--- RECORDS FOR THE EXERCISE ---

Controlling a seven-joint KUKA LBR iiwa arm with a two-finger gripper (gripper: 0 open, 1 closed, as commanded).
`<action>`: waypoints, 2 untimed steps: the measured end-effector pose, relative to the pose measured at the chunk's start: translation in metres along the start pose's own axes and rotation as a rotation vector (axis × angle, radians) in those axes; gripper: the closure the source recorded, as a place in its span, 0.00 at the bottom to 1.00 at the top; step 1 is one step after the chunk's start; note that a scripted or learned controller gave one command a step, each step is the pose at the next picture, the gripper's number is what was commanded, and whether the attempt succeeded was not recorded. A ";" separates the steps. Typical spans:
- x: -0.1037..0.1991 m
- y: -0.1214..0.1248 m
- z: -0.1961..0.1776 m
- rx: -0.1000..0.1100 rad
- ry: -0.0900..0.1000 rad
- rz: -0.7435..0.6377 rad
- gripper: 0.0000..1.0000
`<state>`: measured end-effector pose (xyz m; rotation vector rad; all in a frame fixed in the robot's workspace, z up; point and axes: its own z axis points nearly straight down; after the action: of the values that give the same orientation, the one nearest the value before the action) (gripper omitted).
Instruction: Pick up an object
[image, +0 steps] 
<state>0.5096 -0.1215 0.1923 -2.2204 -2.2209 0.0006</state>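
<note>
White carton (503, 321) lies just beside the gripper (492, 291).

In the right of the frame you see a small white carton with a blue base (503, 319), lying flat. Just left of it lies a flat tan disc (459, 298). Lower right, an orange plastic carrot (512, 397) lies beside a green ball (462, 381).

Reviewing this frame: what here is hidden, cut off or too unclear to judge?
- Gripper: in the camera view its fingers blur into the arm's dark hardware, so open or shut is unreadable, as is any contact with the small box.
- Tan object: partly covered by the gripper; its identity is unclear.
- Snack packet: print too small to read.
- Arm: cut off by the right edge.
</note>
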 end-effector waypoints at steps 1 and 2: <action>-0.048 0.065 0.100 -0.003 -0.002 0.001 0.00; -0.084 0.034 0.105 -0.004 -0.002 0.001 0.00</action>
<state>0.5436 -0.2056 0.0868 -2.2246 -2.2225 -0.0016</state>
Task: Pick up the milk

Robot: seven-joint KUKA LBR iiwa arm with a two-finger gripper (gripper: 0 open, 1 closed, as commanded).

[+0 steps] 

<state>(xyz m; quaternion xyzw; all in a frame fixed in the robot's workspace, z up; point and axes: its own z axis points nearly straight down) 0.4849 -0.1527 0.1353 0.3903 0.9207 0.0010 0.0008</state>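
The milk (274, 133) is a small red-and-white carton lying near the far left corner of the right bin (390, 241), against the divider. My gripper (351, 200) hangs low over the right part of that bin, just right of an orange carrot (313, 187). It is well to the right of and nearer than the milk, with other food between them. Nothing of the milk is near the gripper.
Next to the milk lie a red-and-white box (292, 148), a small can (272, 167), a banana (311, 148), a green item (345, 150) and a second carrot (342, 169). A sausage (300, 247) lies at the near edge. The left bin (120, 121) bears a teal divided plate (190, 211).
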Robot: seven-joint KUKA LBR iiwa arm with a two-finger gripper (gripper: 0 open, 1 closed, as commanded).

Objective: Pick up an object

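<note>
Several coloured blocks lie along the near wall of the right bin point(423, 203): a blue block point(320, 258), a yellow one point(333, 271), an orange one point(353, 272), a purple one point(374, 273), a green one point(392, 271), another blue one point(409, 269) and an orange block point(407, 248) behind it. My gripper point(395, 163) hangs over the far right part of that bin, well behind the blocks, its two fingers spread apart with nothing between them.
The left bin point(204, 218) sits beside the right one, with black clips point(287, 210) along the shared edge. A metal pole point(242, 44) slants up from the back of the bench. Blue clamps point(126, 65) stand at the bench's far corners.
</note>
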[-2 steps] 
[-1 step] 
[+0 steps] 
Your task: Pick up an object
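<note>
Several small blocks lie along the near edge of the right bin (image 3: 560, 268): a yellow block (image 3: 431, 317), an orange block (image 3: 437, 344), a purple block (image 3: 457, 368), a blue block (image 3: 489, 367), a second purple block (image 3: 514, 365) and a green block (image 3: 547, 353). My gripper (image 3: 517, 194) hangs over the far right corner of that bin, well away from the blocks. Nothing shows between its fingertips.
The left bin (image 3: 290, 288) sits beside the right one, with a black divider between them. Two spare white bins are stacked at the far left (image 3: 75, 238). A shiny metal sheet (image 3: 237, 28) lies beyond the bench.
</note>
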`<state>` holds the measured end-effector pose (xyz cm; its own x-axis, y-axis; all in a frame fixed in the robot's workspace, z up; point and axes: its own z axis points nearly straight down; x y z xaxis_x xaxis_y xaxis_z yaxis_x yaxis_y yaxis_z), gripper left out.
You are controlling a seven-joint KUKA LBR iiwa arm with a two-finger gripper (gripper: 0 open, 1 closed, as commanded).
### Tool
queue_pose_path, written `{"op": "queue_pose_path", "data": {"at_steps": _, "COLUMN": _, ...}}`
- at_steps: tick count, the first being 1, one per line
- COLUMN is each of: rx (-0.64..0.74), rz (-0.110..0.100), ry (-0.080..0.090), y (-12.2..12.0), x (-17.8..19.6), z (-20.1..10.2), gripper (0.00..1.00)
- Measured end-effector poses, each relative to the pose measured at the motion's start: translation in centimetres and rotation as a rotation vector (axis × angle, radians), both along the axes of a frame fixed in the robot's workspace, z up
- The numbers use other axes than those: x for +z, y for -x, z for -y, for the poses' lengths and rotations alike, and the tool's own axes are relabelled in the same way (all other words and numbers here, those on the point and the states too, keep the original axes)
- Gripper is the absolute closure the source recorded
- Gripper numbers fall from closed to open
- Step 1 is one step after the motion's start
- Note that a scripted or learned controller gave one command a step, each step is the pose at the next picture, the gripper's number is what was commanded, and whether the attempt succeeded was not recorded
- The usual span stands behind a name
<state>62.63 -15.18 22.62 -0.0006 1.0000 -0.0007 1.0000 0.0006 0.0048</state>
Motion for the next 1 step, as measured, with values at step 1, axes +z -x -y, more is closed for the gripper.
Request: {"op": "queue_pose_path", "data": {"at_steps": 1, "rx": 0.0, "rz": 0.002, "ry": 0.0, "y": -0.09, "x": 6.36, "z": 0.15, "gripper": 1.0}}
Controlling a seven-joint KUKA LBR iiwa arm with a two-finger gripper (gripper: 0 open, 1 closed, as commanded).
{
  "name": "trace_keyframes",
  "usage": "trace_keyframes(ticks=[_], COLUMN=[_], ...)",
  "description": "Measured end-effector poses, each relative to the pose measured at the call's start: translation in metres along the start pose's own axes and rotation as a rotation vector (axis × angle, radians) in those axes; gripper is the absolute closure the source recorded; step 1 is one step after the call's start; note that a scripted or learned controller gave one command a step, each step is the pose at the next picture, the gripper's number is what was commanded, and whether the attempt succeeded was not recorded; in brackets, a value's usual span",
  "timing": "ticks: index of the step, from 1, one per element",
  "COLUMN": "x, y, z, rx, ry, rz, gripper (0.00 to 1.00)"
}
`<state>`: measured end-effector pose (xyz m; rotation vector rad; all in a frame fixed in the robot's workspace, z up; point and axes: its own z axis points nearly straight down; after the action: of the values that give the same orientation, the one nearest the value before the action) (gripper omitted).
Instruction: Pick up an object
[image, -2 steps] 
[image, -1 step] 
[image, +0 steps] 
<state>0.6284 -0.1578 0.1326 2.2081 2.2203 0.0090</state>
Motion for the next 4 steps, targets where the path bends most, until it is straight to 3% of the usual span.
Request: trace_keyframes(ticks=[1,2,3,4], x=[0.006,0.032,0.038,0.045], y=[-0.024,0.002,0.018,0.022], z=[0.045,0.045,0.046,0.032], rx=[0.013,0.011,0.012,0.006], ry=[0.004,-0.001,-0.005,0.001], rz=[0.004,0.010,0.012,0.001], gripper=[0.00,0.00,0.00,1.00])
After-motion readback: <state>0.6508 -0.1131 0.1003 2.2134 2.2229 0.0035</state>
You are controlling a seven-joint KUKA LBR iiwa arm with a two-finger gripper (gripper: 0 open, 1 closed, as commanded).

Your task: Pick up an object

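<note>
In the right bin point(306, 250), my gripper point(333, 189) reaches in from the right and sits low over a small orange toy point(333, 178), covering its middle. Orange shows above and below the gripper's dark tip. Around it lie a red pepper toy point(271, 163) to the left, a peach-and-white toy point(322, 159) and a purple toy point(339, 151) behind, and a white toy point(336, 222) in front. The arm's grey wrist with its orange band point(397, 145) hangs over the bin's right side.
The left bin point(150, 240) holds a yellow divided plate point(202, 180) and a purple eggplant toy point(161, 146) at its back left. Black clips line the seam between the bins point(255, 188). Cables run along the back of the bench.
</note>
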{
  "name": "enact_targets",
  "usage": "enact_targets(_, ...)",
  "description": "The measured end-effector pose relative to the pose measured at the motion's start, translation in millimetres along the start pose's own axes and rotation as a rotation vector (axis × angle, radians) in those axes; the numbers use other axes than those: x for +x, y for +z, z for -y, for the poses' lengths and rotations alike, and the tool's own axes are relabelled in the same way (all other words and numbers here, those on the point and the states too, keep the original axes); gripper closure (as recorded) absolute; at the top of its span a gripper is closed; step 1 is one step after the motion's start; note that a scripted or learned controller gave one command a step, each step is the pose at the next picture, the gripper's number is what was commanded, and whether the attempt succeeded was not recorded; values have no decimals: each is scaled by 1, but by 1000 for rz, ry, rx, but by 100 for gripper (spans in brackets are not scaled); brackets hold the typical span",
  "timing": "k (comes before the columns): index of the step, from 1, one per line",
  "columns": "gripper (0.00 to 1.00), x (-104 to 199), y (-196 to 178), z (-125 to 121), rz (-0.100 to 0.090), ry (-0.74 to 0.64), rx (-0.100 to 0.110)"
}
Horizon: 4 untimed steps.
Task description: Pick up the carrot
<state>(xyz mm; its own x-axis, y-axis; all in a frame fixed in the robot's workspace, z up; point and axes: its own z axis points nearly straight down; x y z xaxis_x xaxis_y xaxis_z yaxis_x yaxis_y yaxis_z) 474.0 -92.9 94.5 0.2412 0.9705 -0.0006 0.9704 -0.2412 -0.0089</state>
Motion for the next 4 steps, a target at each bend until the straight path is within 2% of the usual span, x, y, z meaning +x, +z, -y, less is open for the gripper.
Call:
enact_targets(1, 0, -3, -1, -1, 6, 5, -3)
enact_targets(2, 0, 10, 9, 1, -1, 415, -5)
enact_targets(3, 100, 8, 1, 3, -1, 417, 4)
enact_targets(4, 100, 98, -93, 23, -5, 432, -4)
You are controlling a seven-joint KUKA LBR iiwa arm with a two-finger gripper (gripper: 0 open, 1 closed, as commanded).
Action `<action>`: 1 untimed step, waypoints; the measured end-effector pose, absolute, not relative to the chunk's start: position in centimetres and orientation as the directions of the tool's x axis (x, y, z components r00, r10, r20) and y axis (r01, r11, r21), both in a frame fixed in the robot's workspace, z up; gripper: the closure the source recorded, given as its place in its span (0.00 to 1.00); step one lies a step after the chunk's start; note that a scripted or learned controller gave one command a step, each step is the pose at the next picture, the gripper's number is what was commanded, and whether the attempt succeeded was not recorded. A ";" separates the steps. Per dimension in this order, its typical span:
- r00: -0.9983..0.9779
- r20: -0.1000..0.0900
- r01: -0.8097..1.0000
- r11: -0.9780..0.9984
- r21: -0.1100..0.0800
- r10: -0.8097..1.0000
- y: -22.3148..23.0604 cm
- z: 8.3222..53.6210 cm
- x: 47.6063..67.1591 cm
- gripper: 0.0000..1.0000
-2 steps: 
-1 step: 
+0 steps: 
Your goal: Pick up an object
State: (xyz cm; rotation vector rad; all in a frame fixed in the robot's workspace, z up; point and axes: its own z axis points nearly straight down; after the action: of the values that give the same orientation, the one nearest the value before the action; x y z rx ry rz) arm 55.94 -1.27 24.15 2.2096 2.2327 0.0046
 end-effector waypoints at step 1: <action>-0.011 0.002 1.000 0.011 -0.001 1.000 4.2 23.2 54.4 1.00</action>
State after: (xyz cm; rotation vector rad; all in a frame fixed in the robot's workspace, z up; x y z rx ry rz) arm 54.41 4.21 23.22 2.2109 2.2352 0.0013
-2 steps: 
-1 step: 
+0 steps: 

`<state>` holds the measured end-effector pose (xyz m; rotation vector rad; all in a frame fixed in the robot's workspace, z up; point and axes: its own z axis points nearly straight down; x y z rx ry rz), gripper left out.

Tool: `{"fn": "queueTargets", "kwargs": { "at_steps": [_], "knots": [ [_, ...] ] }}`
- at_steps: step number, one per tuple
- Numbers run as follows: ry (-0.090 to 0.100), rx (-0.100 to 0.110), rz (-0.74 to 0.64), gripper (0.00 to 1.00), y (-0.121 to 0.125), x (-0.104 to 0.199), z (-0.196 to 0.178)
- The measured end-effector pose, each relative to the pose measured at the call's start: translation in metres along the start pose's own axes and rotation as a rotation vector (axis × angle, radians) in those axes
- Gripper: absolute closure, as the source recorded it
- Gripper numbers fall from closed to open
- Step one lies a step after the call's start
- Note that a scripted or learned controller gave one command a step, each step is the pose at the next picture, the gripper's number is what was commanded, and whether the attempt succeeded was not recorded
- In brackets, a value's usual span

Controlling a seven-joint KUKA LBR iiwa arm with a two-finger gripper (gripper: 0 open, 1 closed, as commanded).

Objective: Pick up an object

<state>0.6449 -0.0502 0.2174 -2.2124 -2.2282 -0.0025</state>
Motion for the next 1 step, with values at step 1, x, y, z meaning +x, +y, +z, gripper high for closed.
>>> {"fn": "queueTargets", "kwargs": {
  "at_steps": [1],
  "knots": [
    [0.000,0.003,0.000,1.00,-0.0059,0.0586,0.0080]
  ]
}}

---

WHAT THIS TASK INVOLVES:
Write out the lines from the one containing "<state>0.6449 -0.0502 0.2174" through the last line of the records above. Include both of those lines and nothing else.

ANSWER SPACE:
<state>0.6449 -0.0502 0.2174 -2.2124 -2.2282 -0.0025</state>
Motion for the next 1 step, with values at step 1, x, y, z meaning +x, +y, +z, gripper high for closed.
>>> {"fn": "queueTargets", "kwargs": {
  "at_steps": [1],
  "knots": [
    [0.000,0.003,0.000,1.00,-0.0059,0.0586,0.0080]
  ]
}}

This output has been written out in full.